= Task requirements =
Read through the entries below and copy each line where "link" turns up.

--- START ---

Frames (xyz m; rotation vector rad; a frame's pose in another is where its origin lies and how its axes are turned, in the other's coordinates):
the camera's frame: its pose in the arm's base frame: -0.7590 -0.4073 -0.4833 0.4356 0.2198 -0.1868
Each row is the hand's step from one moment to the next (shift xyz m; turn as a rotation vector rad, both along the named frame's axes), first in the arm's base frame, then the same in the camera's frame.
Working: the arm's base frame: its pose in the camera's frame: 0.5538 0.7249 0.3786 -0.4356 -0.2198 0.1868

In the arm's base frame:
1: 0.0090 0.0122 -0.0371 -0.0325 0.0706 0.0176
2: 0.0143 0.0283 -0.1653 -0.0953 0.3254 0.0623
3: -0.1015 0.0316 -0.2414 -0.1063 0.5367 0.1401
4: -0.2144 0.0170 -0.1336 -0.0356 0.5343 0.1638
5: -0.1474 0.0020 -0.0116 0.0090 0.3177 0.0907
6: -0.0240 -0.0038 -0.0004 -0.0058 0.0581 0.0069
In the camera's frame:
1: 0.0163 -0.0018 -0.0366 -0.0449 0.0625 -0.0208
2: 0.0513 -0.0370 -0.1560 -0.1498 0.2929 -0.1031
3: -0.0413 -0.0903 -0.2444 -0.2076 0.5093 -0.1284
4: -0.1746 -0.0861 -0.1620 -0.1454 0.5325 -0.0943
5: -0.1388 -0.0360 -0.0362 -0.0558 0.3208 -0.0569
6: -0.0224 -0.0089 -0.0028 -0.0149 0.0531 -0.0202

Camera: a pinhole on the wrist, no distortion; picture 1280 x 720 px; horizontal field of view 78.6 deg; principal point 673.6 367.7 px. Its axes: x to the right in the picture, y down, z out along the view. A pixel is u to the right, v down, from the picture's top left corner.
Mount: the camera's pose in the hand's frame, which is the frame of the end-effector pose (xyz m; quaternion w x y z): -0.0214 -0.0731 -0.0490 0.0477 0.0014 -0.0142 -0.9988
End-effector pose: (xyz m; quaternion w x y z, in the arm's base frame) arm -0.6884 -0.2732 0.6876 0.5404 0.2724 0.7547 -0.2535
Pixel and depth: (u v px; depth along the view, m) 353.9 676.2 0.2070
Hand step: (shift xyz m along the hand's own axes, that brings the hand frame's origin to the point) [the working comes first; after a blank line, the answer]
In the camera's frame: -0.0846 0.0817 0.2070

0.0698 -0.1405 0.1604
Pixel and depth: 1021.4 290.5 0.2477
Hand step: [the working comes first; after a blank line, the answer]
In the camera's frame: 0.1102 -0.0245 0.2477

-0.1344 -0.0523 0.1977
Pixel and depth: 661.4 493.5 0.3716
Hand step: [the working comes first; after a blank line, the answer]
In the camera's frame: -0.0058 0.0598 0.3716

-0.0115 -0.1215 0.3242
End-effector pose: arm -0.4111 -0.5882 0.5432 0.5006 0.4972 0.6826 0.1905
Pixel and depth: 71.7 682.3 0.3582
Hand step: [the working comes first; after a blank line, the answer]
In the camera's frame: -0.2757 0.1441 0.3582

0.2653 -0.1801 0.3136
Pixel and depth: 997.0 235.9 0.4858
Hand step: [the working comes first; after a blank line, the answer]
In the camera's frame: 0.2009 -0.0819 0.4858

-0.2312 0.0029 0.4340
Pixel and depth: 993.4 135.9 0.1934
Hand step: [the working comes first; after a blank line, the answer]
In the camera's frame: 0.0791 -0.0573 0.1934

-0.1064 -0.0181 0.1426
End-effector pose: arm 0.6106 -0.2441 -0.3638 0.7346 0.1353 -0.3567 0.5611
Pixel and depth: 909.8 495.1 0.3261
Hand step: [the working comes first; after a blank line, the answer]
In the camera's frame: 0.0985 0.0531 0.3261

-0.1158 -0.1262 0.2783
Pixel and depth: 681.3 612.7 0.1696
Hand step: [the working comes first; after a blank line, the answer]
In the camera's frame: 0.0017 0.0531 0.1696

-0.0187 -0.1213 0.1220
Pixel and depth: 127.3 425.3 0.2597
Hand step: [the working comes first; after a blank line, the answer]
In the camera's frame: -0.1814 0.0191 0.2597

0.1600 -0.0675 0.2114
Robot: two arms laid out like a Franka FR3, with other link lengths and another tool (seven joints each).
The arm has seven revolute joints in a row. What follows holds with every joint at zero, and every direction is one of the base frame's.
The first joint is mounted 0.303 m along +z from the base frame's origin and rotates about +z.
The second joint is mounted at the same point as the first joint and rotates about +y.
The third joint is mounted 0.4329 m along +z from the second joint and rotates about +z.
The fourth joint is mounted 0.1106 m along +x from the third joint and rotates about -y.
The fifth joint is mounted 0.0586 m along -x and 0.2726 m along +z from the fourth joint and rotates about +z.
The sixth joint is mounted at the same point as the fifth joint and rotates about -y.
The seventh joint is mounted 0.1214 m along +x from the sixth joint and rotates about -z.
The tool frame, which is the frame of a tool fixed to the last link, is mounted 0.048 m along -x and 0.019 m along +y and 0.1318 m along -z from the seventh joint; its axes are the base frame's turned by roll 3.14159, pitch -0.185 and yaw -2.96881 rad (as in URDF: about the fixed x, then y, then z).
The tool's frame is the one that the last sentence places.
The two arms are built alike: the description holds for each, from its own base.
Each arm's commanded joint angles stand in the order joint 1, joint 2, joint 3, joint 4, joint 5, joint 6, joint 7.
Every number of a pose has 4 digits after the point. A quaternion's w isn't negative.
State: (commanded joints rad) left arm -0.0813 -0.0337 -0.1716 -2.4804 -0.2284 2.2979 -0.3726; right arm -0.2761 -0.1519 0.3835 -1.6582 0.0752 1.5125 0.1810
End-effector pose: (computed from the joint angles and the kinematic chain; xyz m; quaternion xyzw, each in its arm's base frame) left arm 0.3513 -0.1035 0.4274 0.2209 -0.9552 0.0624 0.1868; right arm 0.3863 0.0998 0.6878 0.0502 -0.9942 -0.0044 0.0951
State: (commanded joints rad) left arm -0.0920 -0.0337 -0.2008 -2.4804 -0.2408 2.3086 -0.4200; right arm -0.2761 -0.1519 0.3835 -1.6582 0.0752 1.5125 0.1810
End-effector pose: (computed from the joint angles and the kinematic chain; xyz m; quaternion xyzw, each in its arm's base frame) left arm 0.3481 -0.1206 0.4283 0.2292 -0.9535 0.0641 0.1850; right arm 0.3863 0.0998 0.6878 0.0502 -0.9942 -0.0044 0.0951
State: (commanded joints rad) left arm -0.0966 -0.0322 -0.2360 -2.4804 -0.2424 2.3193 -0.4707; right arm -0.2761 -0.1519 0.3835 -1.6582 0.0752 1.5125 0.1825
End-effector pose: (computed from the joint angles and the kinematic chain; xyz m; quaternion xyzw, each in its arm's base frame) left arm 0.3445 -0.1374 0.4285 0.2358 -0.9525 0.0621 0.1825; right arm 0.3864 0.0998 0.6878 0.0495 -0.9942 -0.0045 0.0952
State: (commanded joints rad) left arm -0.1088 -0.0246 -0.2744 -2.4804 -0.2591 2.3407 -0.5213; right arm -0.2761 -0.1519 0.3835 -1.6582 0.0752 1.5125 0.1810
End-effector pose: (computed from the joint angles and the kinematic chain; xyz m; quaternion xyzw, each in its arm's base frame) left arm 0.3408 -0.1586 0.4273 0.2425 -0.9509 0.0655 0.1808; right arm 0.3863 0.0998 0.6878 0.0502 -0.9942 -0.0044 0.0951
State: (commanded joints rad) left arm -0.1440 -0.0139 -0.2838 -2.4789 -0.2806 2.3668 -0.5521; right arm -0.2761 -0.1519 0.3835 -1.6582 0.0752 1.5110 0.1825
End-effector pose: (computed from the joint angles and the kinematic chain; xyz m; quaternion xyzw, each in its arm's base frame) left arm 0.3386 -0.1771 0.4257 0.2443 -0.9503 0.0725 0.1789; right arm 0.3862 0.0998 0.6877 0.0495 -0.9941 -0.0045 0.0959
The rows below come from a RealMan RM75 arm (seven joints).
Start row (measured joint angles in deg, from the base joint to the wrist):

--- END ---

= Answer section =
Robot: two arms laid out like a Franka FR3, with other link lengths and another tool (seven joints each).
The tool frame, which is the frame of a tool fixed to the last link, is mounted 0.048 m along -x and 0.019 m along +y and 0.1318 m along -z from the seventh joint; its axes are the base frame's turned by roll 3.14159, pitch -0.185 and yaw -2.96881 rad (as in URDF: about the fixed x, then y, then z).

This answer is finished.